Hieran gemessen genügt die zu sichernde Planung diesen Mindestanforderungen nicht. Den vorliegenden Unterlagen lässt sich eine (Grob-)Konzeption für die Planung, insbesondere zum Flächenbedarf eines Bürgerhauses bzw. zu dessen voraussichtlichen Standort nicht entnehmen. Die Veränderungssperre bezieht sich auf eine Fläche von ca. 5.000 m², die auch bereits bebaute Flächen auf den Grundstücken FlNr. … und … umfasst. Auch der Straßenverlauf, der hinsichtlich des bestehenden Wohnhauses auf dem Grundstück FlNr. … verschwenkt werden müsste, wird nicht näher konkretisiert. Ob daneben Planungsüberlegungen hinsichtlich der bestehenden Gebäude bzw. deren Erweiterung oder neuen Bauraums bestehen, bleibt unklar. Für den Erlass der Veränderungssperre wird als Planungsziel (auch) die geordnete Schaffung von Wohnraum angegeben. Weiter fehlen Vorstellungen über die Art der baulichen Nutzung. Da mit der angestrebten Schaffung eines Bürgerhauses auch die Art der baulichen Nutzung gesteuert werden soll, ist der Inhalt des zu erwartenden Bebauungsplans noch offen, wenn – wie hier – Vorstellungen über die angestrebte Art der baulichen Nutzung der betroffenen Grundstücke fehlen (vgl. BVerwG, B.v. 16.12.2013 – 4 BN 18.13 – juris Rn. 5). Im Aufstellungsbeschluss wird lediglich genannt, dass das vorgesehene Bebauungsplangebiet im Flächennutzungsplan als Dorfgebiet dargestellt ist. Anhand der wenig konkreten Planungsvorstellungen drängt sich der Eindruck auf, dass die Gemeinde mit der Veränderungssperre erst die Zeit für die Entwicklung eines bestimmten Plankonzepts gewinnen wollte. Darauf kann eine Veränderungssperre aber nicht gestützt werden (vgl. BVerwG, U.v. 19.2.2004 – 4 CN 16.03 – BVerwGE 120, 138).
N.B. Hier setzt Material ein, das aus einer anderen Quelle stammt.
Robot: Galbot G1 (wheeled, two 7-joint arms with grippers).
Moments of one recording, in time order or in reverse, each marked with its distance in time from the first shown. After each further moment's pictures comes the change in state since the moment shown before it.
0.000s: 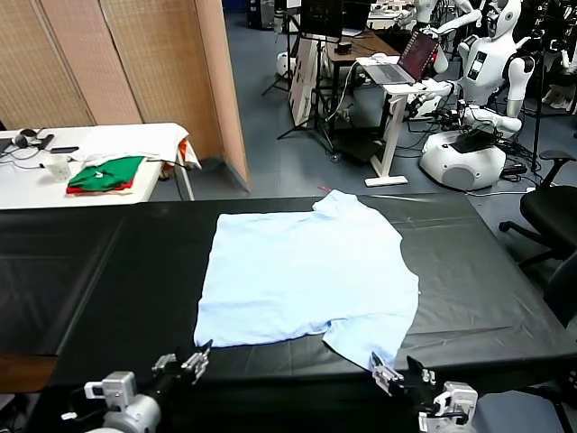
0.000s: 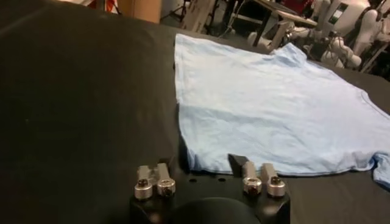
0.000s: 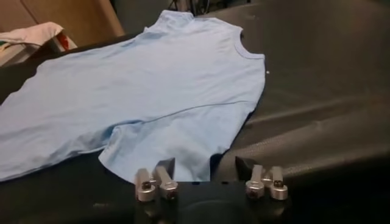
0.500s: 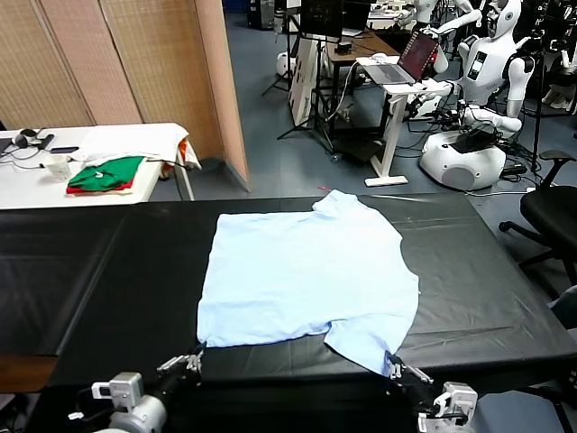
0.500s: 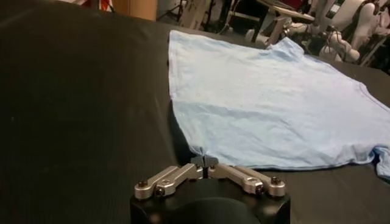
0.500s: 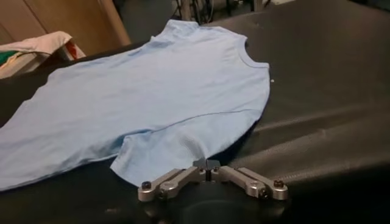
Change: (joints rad) left arm 0.039 0.003 -0.021 -0.029 0.012 -0.026 -0.024; right arm -0.072 -0.010 -0.018 0.087 -0.037 0.020 0.001
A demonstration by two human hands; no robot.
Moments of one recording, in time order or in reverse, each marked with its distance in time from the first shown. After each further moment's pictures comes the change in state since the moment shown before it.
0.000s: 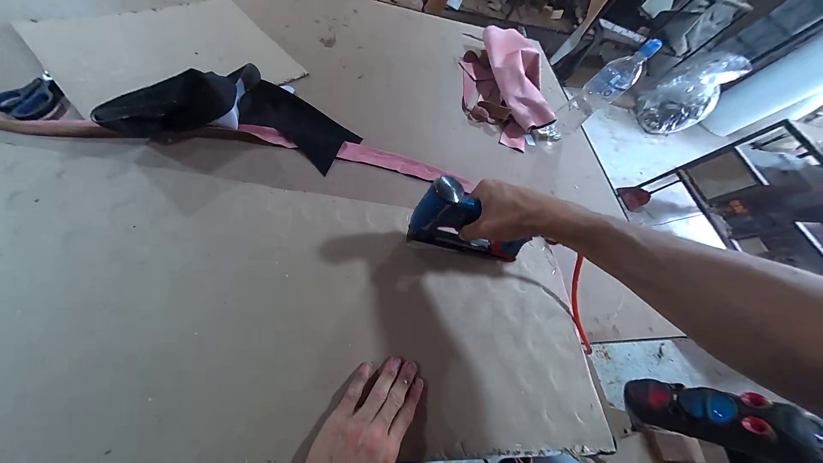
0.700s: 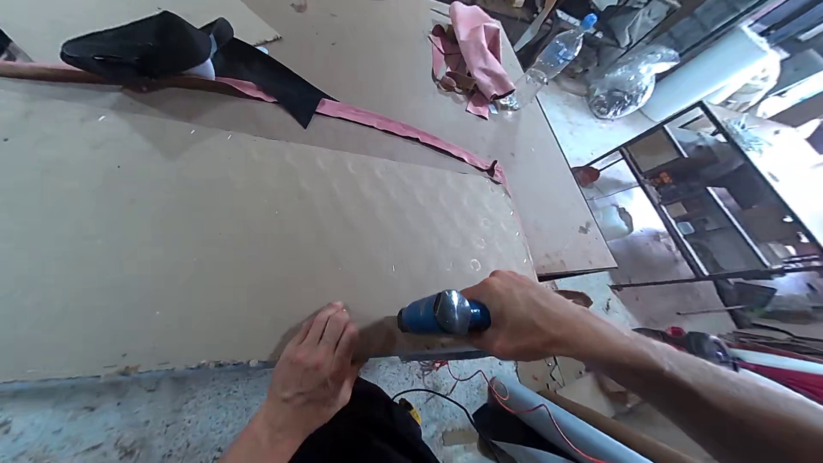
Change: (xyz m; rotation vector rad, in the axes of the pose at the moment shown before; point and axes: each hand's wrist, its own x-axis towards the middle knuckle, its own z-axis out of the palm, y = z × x) left_hand -0.045 -0.016 -0.003 -0.037 0.227 -0.120; right_hand -0.198 -0.068 0.129 -0.004 -0.204 0.033
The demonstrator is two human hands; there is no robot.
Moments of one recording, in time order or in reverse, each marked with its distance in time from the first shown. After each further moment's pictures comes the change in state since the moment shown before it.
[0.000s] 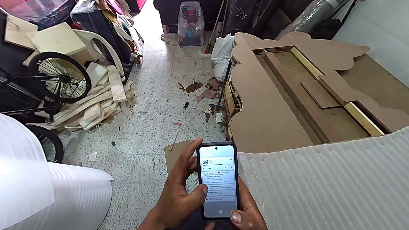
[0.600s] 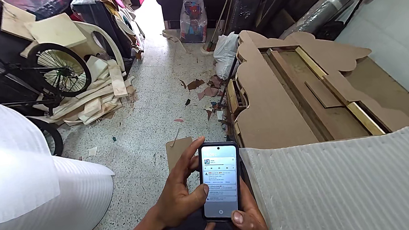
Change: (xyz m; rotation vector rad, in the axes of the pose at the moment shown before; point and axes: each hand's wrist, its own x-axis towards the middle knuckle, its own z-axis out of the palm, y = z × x) left_hand -0.036 0.010 -0.042 -0.018 -0.006 0.010; right_hand 0.000 0.038 0.040 -0.017 0.022 0.015
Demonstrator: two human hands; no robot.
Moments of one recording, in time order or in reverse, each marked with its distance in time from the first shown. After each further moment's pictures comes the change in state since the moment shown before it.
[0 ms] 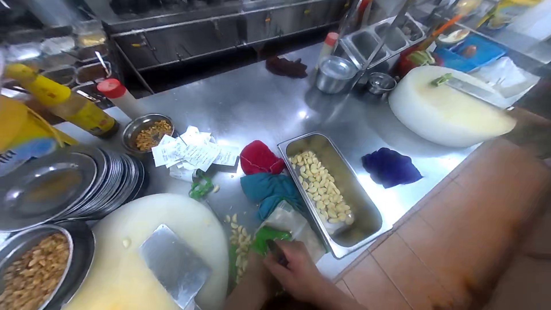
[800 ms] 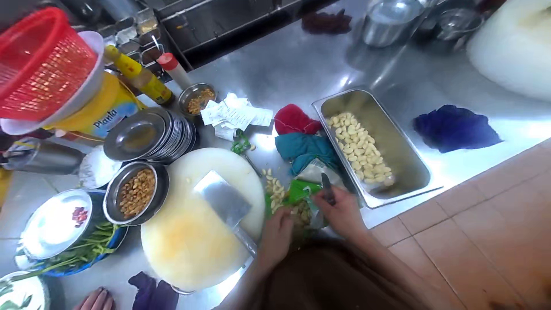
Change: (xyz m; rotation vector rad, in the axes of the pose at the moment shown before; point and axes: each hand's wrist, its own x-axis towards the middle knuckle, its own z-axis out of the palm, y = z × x) left_hand -0.040 -0.047 0.089 -1.015 0.499 0.063; right_hand -0.026 -0.001 -0.013 -0.038 0.173 0.376
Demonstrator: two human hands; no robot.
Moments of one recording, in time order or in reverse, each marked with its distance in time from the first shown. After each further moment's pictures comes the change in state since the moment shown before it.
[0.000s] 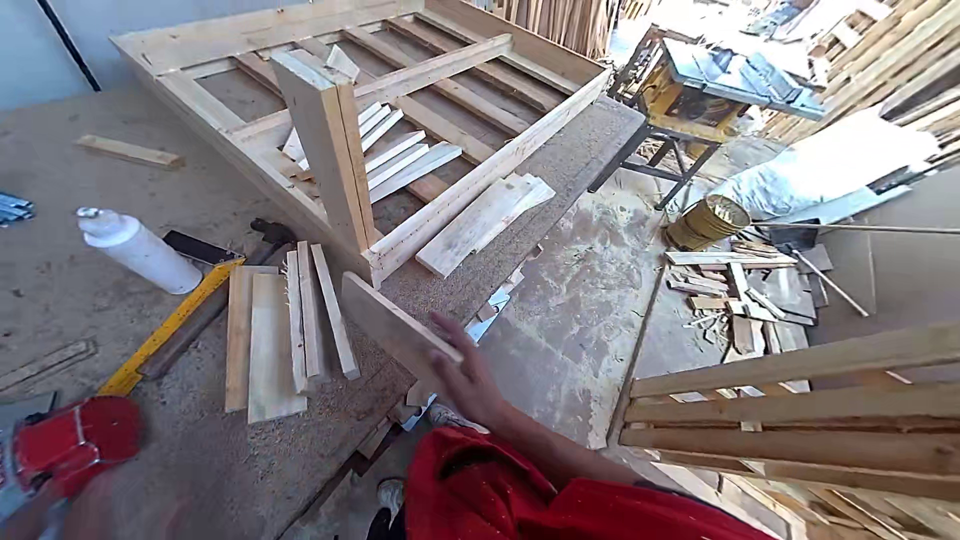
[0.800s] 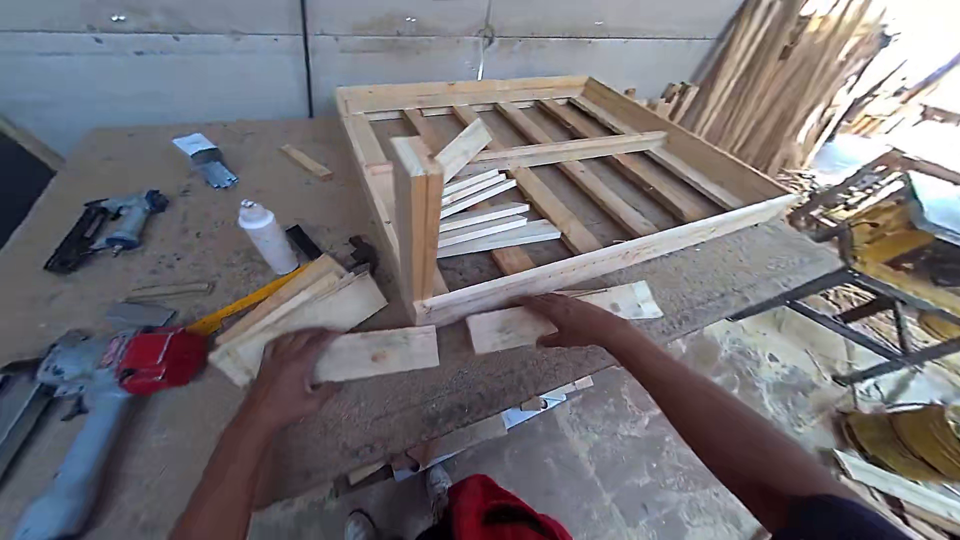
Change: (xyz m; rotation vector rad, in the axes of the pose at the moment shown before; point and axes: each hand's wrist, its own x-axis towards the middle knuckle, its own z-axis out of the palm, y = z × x) left_hand 0.106 0.066 0.107 -0.152 -0.184 0.133; right_hand 0.288 0.026 -0.209 -1.163 -0.841 -0.402
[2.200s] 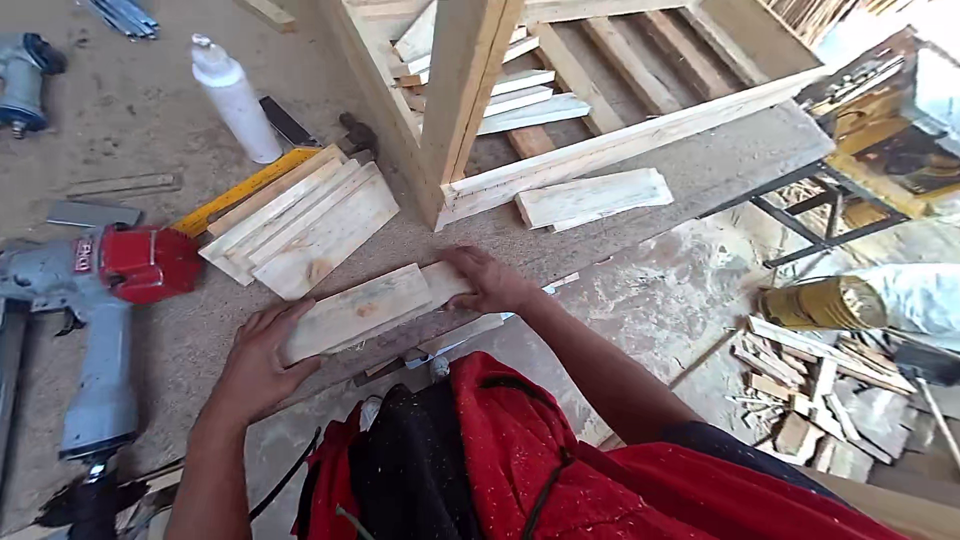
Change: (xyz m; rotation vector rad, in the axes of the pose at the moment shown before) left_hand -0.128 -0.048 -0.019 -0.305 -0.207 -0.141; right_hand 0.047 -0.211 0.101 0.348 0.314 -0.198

Da die angeführten Feststellungen auch anhand der von der Antragstellerin vorgelegten Unterlagen sowie des im Internet verfügbaren Gemeindeblatts der Antragsgegnerin getroffen werden können, hat der Senat davon abgesehen, die vorläufige Unwirksamkeit der Veränderungssperre nur bis zu einer Entscheidung nach Vorlage der Behördenakten auszusprechen. Eventuell in der Zwischenzeit vorliegende konkretere Planungsabsichten können nicht berücksichtigt werden, da es für die Wirksamkeit einer Veränderungssperre auf den Zeitpunkt ihres Erlasses ankommt.
Die Kostenentscheidung ergibt sich aus § 154 Abs. 1 VwGO. Die Festsetzung des Streitwerts beruht auf § 53 Abs. 2 Nr. 2, § 52 Abs. 1 und 8 GKG.
In entsprechender Anwendung von § 47 Abs. 5 Satz 2 Halbs. 2 VwGO hat die Antragsgegnerin die Nummer I der Entscheidungsformel in derselben Weise zu veröffentlichen wie die streitgegenständliche Satzung.
Dieser Beschluss ist unanfechtbar (§ 152 Abs. 1 VwGO).